The truth is that there are some rather appealing aspects to this film. My personal affection for The Rock is well-documented at this point, and this movie is a good fit for him – he excels in these situations where he’s not asked to do much more than let his natural charisma shine. He’s got some jokes, he’s got some action – it’s his wheelhouse. And it’s a surprisingly good match with Emily Blunt; she’s perhaps not his typical co-star, but she’s plenty charming in her own right and the two of them have a screwball comedy dynamic that goes a long way to compensating for some of the movie’s narrative flaws. Basically, the plot is thin, but you don’t care as much because these two are fun to watch.

That said, you care a little. The story meanders hither and yon without much urgency; the film’s 127-minute runtime could have easily been shaved by 10 or 15 minutes. There are spots where the film feels padded, as though someone in an office somewhere demanded at least two hours. Something more streamlined might have been more effective.

One place where that streamlining might have helped is to remove some of the nigh-ubiquitous CGI. I understand both its utility and necessity for a film like this, but there are at least a handful of overly-produced moments that simply fall flat because of that technological overreliance.

But again, Blunt and The Rock help carry the day. Whitehall is also very good, lending his own particular goofball charm to the proceedings. Plemons continues his tendency to play oddballs and weirdoes, much to this film’s benefit; he’s both low-key and over-the-top here. Ramirez largely plays it straight, even as his assorted compatriots camp it up; it’s a good choice.

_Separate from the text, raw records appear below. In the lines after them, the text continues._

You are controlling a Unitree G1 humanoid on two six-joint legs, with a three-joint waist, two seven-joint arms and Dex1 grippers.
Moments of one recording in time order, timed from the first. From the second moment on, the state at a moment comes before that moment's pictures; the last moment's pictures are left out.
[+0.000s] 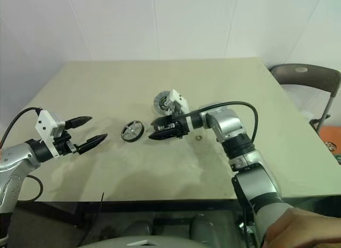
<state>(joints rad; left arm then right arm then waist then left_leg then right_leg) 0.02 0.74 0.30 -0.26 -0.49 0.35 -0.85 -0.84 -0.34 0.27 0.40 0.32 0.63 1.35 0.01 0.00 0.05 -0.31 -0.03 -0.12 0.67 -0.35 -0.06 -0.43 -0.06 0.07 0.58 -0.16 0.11</state>
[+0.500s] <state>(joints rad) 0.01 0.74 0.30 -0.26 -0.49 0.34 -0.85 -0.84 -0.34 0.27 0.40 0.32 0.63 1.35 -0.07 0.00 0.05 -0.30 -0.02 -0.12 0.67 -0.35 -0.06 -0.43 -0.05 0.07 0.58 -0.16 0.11</state>
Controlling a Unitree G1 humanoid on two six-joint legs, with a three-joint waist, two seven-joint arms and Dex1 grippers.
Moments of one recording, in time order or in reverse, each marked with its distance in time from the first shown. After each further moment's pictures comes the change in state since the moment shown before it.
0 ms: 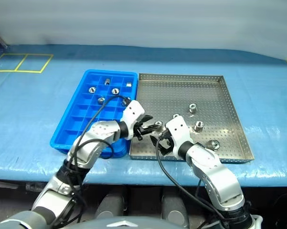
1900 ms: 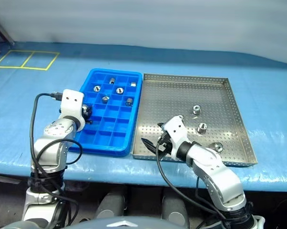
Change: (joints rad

Giamatti is clearly having a blast with his own oddly-accented sketchiness.

No one expects great cinema from a film like “Jungle Cruise.” It’s a movie based on a theme park ride – you’re not going to get “Citizen Kane.” But for those who like popcorn-munching adventure fare, you could do worse, particularly when you have a central pairing like The Rock and Emily Blunt bantering and brawling their way through the film’s center. It’s fun, and sometimes, that’s all you need.